Народный Пётр. Полное собрание анекдотов и сказаний о Петре Великом | страница 3
Так что нынешний анекдот, напяливший на себя шутовской колпак, был прежде вполне почтенным созданием. Человеческая память, подобно морской раковине, хранила и обкатывала песчинку события, пока она не становилась подлинной жемчужиной, обретала прочнось и цену предания.
Впрочем, когда я говорил, что сегодня невозможно прочитать что-нибудь в жанре литературного исторического анекдота, я был не совсем прав. В этом жанре пробовали себя известный поэт и создатель бесценных документальных книг Феликс Чуев и литератор Светлана Светигор. Это говорит о живучести семени, посеянного Иваном Голиковым.
Белинский написал о нём: «Явись Голиков у англичан, французов, немцев, не было бы конца толкам о нём, не было бы счёта его биографиям». Счёта его биографиям нет до сей поры, потому что нет и самих биографий. Потому тут надо бы сказать о нём подробней.
Русская даровитая натура всегда деликатна. Это принимается за слабость. Творческая робость перед чистым листом бумаги – за недостаток дарования. Уважение к слову – за отсутствие живости.
Голиков уважал литературное слово до самоуничижения. Его восторг перед типографским шрифтом был почти детским. Но это только говорит о его здоровой неиспорченной сути. Это мы теперь знаем, что напечатанное слово в большинстве случаев покрывает ложь. И как не позавидовать счастью того читателя, который верил когда-то в святость печатного слова. Таким читателем был Иван Голиков. И потому ему надо было долго принуждать себя, чтобы сделать решительный шаг в литературу.

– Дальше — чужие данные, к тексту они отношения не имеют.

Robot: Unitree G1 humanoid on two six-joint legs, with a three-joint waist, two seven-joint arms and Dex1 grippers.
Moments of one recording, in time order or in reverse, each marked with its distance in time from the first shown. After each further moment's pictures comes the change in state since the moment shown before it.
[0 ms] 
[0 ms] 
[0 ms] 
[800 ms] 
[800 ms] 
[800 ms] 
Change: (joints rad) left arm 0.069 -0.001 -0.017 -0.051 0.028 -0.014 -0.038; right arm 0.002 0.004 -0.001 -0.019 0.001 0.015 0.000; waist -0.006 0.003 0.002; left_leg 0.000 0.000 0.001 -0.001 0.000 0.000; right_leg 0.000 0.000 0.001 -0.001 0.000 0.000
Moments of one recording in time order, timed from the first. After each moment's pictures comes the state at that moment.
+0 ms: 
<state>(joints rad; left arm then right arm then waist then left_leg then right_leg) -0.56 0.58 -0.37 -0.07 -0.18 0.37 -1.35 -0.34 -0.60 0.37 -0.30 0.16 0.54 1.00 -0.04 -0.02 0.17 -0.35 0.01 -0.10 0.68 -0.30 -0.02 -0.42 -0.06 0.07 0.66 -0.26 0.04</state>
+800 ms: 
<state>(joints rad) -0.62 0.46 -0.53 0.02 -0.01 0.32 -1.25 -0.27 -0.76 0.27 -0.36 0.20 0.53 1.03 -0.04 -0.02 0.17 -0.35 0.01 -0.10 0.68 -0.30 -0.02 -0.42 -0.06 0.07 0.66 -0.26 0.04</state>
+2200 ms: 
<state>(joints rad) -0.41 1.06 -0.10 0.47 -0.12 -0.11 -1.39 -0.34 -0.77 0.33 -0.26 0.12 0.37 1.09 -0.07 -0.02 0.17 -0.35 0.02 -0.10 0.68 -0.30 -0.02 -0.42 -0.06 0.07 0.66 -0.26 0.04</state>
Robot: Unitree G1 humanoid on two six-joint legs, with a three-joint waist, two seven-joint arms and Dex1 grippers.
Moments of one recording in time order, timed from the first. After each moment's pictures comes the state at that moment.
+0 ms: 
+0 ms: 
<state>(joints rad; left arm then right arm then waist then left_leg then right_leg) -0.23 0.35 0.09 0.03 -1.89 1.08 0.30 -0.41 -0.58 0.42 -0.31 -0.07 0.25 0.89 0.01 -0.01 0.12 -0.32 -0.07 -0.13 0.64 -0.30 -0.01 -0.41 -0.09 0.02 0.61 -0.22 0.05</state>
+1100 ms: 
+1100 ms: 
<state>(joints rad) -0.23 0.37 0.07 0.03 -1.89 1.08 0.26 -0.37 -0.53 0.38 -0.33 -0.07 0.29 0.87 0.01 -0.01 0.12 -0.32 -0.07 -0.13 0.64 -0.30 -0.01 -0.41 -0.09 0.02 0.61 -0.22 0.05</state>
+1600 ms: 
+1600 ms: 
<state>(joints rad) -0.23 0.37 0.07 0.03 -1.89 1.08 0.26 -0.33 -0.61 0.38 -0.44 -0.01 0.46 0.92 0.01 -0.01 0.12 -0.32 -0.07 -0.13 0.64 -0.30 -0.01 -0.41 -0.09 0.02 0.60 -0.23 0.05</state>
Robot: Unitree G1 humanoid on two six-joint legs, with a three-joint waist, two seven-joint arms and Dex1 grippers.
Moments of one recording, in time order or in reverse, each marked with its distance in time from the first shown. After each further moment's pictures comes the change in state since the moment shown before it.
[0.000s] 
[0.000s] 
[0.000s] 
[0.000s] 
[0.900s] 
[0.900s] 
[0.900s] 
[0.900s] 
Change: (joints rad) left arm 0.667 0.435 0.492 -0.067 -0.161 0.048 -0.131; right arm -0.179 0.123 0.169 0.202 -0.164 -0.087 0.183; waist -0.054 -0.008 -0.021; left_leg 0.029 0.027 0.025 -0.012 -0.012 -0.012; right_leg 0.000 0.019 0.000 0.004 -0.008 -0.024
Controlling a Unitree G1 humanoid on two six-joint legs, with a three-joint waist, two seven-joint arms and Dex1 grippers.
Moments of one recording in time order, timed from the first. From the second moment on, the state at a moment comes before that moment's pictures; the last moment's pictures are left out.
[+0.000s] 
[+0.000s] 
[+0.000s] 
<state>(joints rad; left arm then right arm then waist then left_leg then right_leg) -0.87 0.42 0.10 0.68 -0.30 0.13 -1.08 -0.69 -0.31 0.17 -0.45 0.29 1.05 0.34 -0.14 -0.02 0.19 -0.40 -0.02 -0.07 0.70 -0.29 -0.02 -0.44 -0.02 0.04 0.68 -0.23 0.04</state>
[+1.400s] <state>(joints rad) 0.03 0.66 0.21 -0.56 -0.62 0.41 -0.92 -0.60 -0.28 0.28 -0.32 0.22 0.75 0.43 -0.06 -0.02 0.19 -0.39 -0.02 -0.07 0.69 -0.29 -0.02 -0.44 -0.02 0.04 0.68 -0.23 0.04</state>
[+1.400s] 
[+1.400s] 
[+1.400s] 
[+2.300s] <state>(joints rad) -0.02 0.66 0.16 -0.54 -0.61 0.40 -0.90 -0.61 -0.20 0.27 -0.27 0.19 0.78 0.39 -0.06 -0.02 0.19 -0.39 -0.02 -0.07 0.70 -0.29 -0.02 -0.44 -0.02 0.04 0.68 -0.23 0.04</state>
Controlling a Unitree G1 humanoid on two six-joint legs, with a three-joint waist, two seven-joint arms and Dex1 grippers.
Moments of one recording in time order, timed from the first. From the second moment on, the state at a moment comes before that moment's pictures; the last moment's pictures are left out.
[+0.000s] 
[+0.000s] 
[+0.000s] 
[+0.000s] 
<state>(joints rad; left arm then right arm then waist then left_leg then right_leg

Он долго готовился к этому. Сделал его, когда исполнилось ему уже пятьдесят три года. Похоже, им до того была накоплена некая критическая творческая масса, которая просто взорвалась. Повторю, за семь лет – тридцать объёмистых томов. Мог ли что-нибудь подобное вообразить себе тогдашний Гиннес, если бы он был уже?
Творческий человек постоянно голоден на успех. Голикова эти годы насытили полным и чрезвычайным признанием. Думаю, он сильно тешил своё авторское самолюбие, когда писал слова в одном из предисловий к очередному своему тому: «Книга моя по счастию толико полюбилась обществу, что ни одна ещё так скоро не раскупалась, как моя, и, сколько мне известно, то весьма ещё недоставало оныя к удовольствию всех».
Андрей Болотов, человек-инструмент, некая божья дудка, через которую пропела себя та эпоха, назвал чтение книг Голикова «весёлым». Это не потому, что книги были смешны. Это потому, что они и тогда и до сей поры, дают нам редкое теперь наслаждение быть читателем.